= WHAT THE TASK REQUIRES =
Since pictures are not wanted in the copy, output only the rest of each record exactly.

[Records from a data collection]
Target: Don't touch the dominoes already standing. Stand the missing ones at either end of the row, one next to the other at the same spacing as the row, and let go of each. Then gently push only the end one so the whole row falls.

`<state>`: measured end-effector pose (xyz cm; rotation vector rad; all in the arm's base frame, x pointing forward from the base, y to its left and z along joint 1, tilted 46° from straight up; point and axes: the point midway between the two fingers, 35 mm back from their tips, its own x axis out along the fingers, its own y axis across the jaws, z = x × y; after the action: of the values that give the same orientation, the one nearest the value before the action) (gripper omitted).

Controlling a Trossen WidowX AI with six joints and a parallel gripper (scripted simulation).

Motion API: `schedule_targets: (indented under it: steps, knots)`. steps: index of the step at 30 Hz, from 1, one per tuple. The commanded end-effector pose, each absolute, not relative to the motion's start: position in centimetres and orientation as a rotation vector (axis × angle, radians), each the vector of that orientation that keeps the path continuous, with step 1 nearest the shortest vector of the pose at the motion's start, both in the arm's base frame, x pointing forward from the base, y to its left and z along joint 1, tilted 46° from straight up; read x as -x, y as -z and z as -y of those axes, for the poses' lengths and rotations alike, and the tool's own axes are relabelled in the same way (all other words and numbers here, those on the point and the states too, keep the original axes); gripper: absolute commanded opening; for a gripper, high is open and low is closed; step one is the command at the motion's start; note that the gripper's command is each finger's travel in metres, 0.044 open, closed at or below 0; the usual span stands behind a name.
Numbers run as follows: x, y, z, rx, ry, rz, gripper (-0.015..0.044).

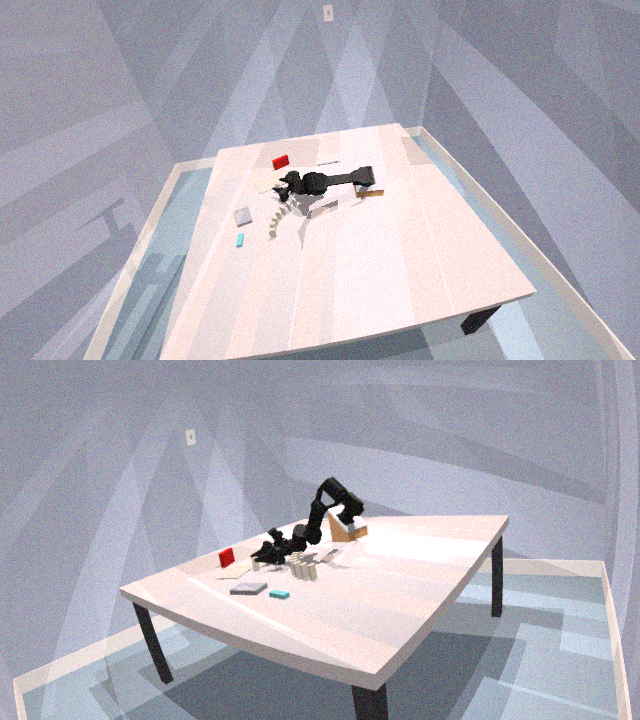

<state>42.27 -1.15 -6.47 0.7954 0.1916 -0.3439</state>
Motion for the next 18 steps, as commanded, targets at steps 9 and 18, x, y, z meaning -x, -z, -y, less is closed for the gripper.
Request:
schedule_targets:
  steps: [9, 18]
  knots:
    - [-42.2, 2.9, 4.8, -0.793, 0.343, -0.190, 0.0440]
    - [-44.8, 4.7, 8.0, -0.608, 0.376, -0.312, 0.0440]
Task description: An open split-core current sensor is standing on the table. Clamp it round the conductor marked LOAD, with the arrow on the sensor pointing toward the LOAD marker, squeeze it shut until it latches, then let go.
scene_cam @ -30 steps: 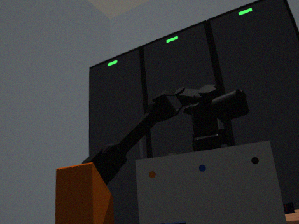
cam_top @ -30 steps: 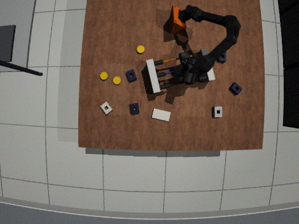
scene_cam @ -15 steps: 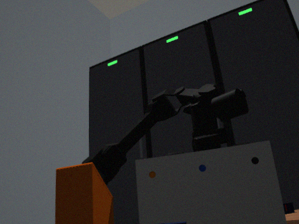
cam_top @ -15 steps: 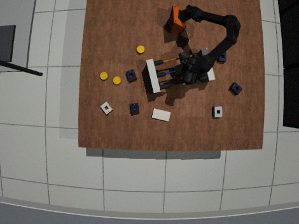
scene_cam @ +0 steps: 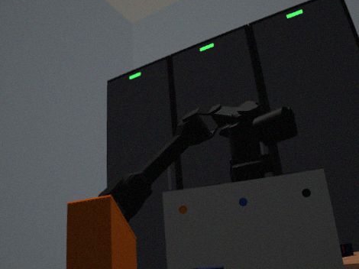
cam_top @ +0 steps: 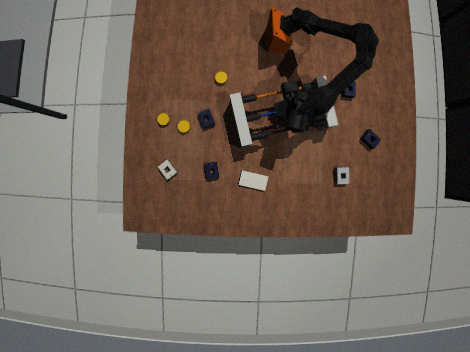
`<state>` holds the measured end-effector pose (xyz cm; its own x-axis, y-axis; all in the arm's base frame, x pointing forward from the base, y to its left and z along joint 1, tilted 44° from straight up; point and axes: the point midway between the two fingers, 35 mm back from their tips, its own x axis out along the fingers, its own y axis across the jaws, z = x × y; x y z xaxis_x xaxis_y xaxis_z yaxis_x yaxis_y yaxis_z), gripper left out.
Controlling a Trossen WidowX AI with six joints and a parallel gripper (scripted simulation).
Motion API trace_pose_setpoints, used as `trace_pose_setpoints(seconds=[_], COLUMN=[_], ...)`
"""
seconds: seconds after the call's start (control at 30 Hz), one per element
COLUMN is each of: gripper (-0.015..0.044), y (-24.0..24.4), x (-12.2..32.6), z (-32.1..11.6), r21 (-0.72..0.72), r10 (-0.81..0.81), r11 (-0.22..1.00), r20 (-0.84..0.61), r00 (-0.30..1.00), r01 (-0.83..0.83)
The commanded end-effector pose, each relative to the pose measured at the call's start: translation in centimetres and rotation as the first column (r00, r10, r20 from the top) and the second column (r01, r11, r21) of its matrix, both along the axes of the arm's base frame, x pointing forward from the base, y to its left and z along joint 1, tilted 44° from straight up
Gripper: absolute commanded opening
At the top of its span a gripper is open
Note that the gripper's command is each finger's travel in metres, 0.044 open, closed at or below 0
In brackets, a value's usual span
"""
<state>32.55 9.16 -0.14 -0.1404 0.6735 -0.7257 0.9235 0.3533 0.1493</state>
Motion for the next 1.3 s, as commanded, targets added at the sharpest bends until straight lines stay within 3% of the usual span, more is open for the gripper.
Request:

= RESULT OF THIS TASK =
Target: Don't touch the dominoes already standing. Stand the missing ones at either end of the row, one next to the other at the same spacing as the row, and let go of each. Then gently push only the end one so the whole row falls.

`<state>`: measured end-effector pose (xyz cm; rotation vector rad; all in the arm's base frame, x pointing forward from the base, y to its left and z along joint 1, tilted 46° from straight up; point and axes: the point midway between the two fingers, 35 mm back from their tips, its own x axis out along the fingers, its own y axis across the jaws, z = x × y; after the action: of the values that give the same orientation, the one nearest the value before the action) (gripper omitted).

Controlling a Trossen WidowX AI with six joints and a parallel gripper (scripted simulation).

Motion API: `schedule_targets: (indented under it: steps, knots)`. steps: index of the step at 30 Hz, from 1, one per tuple. The commanded end-effector pose, each absolute, not relative to the motion's start: position in centimetres and orientation as a rotation vector (axis × angle, radians), each the vector of that orientation that keeps the path continuous, with step 1 nearest the shortest vector of the pose at the motion's start, both in the arm's base frame, x pointing forward from the base, y to its left and z along joint 1, tilted 46° from straight up; read x as -x, y as -z and z as -y of those axes, for the poses' lengths and rotations alike, and the tool's own axes are relabelled in the same way (all other words and numbers here, those on the point and the states too, keep the original axes); gripper: absolute commanded opening; for a gripper, high is open and low is closed; step one is the command at the motion's start; note that the gripper's command is each finger's travel in metres, 0.044 open, closed at or below 0; the usual span stands behind a name.
Numbers run as follows: x, y, z, rx, ry, rz, gripper (-0.015..0.044).


<state>42.27 -1.15 -6.47 0.7954 0.1916 -0.3439</state>
Motion for the next 18 steps, as commanded, targets at steps 9 and 18, x, y, z meaning -x, -z, -y, less is closed for the gripper.
Request:
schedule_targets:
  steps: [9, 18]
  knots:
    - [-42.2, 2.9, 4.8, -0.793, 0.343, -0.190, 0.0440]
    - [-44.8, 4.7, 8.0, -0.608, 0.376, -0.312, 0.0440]
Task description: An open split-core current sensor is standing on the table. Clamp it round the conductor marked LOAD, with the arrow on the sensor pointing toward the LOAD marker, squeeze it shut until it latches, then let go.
scene_cam @ -30 steps: 
cam_top @ -30 steps: 
scene_cam @ -15 steps: 
cam_top @ -15 steps: 
scene_cam @ +0 steps: 
cam_top @ +0 steps: 
`<state>` holds the measured end-effector pose (xyz cm; its own x-axis, y-axis; all in the arm's base frame, x pointing forward from the base, y to its left and z along joint 1, tilted 44° from straight up; point and axes: the point midway between the two fingers, 35 mm back from their tips, its own x axis out along the fingers, its own y axis across the jaws, z = x × y; x y z xaxis_x xaxis_y xaxis_z yaxis_x yaxis_y yaxis_z), gripper left out.
Controlling a Trossen WidowX AI with six joints and a parallel gripper (scripted simulation).
Motion API trace_pose_setpoints, used as `trace_pose_setpoints(seconds=[_], COLUMN=[_], ...)`
"""
seconds: seconds after the call's start (control at 30 Hz), one per element
COLUMN is each of: gripper (-0.015..0.044), y (-24.0..24.4), x (-12.2..32.6), z (-32.1..11.6), r21 (-0.72..0.72), r10 (-0.81..0.81), r11 (-0.22..1.00), r20 (-0.84..0.61), r00 (-0.30..1.00), r01 (-0.83..0.83)
The commanded end-effector pose, each relative to the pose measured at the call's start: translation in centimetres and rotation as the first column (r00, r10, r20 from the top) and the second column (r01, r11, r21) of its matrix, both along the axes of the arm's base frame, x pointing forward from the base, y to its left and z along joint 1, tilted 44° from straight up
Gripper: absolute commanded opening
At the top of its span a gripper is open
Note that the gripper's command is each finger's travel in metres, 0.044 open, closed at or below 0
In brackets, a value's usual span
"""
<state>32.55 9.16 -0.14 -0.1404 0.6735 -0.7257 0.9235 0.3533 0.1493</state>
Motion for the next 1.3 s, as commanded, targets added at the sharpest bends until straight lines stay within 3% of the usual span, more is open for the gripper.
Request:

Nothing remains to be answered in this exercise.